15 views 6 min 0 Comment

Western war reporting is selective and the real stories of the Kosovan crisis remain largely untold

- August 1, 2011

Last week, 14 members of the same Iraqi family
were reportedly killed when their house was hit by a missile. There were
no military installations nearby.

On August 11, an unconfirmed number of people died when a 4th-century
Christian monastery was bombed as they gathered to watch the solar
eclipse. In May, a friend travelling in northern Iraq came upon the
remains of a flock of sheep with blast injuries. A shepherd and his
family of six had been bombed to death on one day, his sheep the next.
Apart from a news-in-brief item in the Guardian, this was not news in
Britain.

Such acts of murder are routine, carried out by US and British pilots
over Iraq. “We do not target civilians” and “pilots are defending
themselves”, say the foreign office. It is a deceit reminiscent of the
long-running lie that Hawk aircraft were not operating in East Timor.
Mostly, lying is unnecessary, as Orwell pointed out in the preface to
Animal Farm, when “inconvenient facts [are] kept dark”. A recent Unicef
report that child deaths in Iraq had doubled to half a million briefly
broke the silence, presumably because it was “measured” – that is, it
usefully shifted the blame a few centimetres from the Anglo-American-
led sanctions to the Iraqi regime.

Numerous other studies on the suffering of the civilian population of
Iraq have been ignored or buried. A Unicef report in 1997, which left
no doubt that the malnourishment of a million children was caused by
“the impact of sanctions”, was confined largely to an article in the
Economist. In 1995, the UN Food and Agricultural Organisation concluded
that “the moral, financial and political standing of the international
community intent on maintaining economic sanctions is challenged by the
estimate that since August 1990, 567,000 children in Iraq have died as a
consequence.” That is four times the number of children who died at
Hiroshima.

According to the Guardian’s data base, it was reported in two
paragraphs in this newspaper and the Times, and in one sentence in the
Financial Times. There was no political debate, and there is none now.
The prime minister is never required to defend policies which, by the
definition of various international conventions, are genocidal.

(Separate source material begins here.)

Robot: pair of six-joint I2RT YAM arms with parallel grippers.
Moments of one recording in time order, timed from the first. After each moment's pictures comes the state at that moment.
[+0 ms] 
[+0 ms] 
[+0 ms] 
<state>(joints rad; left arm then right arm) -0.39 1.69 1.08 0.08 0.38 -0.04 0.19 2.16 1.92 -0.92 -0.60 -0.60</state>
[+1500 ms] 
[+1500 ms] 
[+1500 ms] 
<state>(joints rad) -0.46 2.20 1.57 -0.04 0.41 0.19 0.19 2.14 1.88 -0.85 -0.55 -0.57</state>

Unpeople are a common phenomenon in the media age. Victims are deemed
worthy or unworthy, depending on the degree of western culpability.
Since the “just war” in the Balkans, more than 170,000 Serbs have been
“ethnically cleansed” from their homes in Kosovo in the same way that
ethnic Albanians were driven out.

This is equal to the number of Serbs forced out of Krajina seven
years ago by the Croatian regime and its US state department backers.
Many Serbs fleeing Kosovo are survivors of the Krajina atrocity. Now
they are as much victims of Nato’s ethnic hate campaign as they are of
Albanian gangs, whose intimidation and murder extends to Montenegrins
and Roma.

Is this news? Sort of. Several exceptional pieces of reporting come
to mind. Otherwise, it is well on the way to news-in-brief. The
drum-beaters are long silent, having testily assured the prime
minister’s press spokesman that they did as good a job of propaganda as
he did.

Silent, too, is the effete bomber himself, whose “moral crusade” was
dutifully elevated from the crapulous to every front page and BBC
bulletin and whose “new internationalism where the brutal repression of
whole ethnic groups will no longer be tolerated” is now revealed to be
fake as Nato presides over precisely that repression in Kosovo.

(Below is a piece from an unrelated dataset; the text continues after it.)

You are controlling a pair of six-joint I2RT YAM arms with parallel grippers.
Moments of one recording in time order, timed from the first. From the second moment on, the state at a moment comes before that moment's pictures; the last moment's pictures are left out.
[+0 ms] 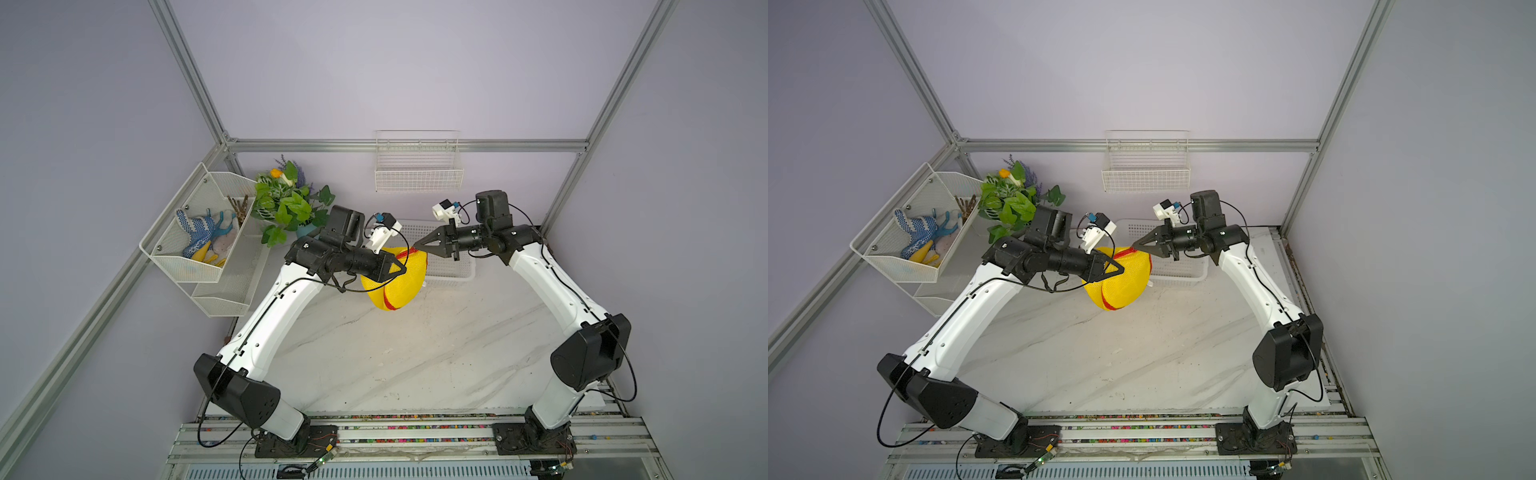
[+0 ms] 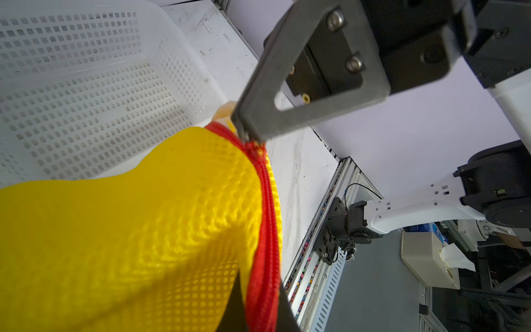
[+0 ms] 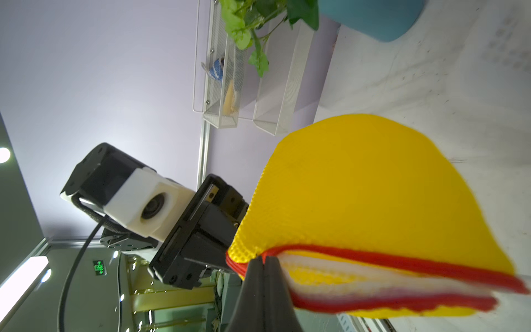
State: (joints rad) left arm -0.45 1.53 1.75 -0.92 0.66 -0.07; right arm 0.29 1.75 1.80 -0.57 -1.11 0.82
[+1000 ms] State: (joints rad) left arm -0.28 1.40 1.79 -0.79 0.83 -0.39; right arm 0.19 1.65 1.49 -0.28 -1.10 0.87
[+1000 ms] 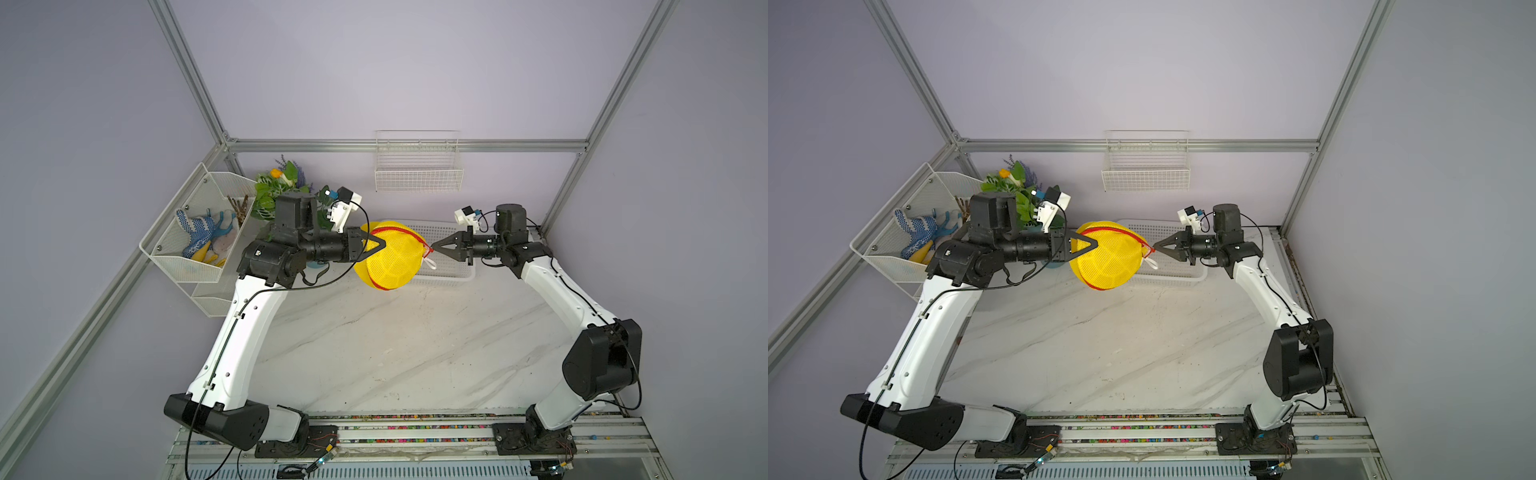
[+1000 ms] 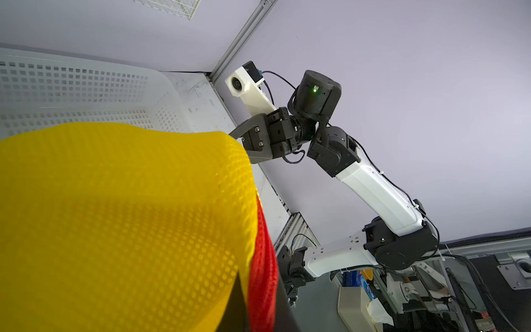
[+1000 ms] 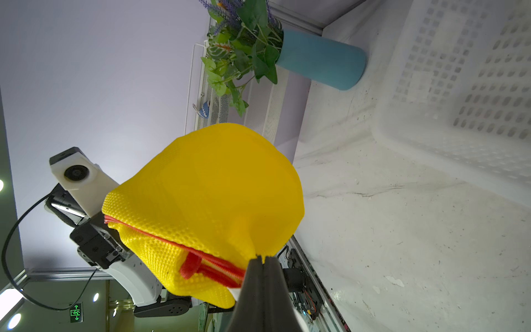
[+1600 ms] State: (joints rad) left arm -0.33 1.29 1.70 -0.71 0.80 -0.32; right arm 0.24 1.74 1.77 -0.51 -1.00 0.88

The truth behind all this, which Harold Pinter calls “the depth of
shame”, is that untold thousands of innocent Serbs and ethnic Albanians,
victims of Nato’s “war,” would be alive today had western leaders
pursued three outstanding opportunities for peace. Two were at the
Rambouillet talks: in February when Robin Cook boasted to parliament of
agreement on 90% of peace terms which the Serbs were prepared to sign,
then in March, when the Serbs were again willing to sign – until a
secret appendix was handed to them on the last day, demanding, in
effect, they surrender all of Yugoslavia to Nato’s occupation.

On top of this, the elected Yugoslav parliament, on March 23, called
on the UN to negotiate a diplomatic solution leading “toward the
reaching of a political agreement on a wide- ranging autonomy for
Kosovo.” Almost all of this remains unknown to the British public.
Neither was the complete list of Nato targets hit ever published or
broadcast. This shows not “blunders” but an unmistakable pattern of
civilian terrorism: hospitals, schools, nurseries, housing estates,
power sources, markets, farms, churches, monasteries, against which
horrific “anti-personnel ” cluster bombs were used.

A group of prominent international lawyers argue that if the recent
indictment of Slobodan Milosevic is to be credible, not merely victor’s
justice, then the evidence against all prima facie war criminals should
be heard. They have prepared a compelling indictment of Nato’s leaders,
including Blair, Robertson and Cook. That is the news.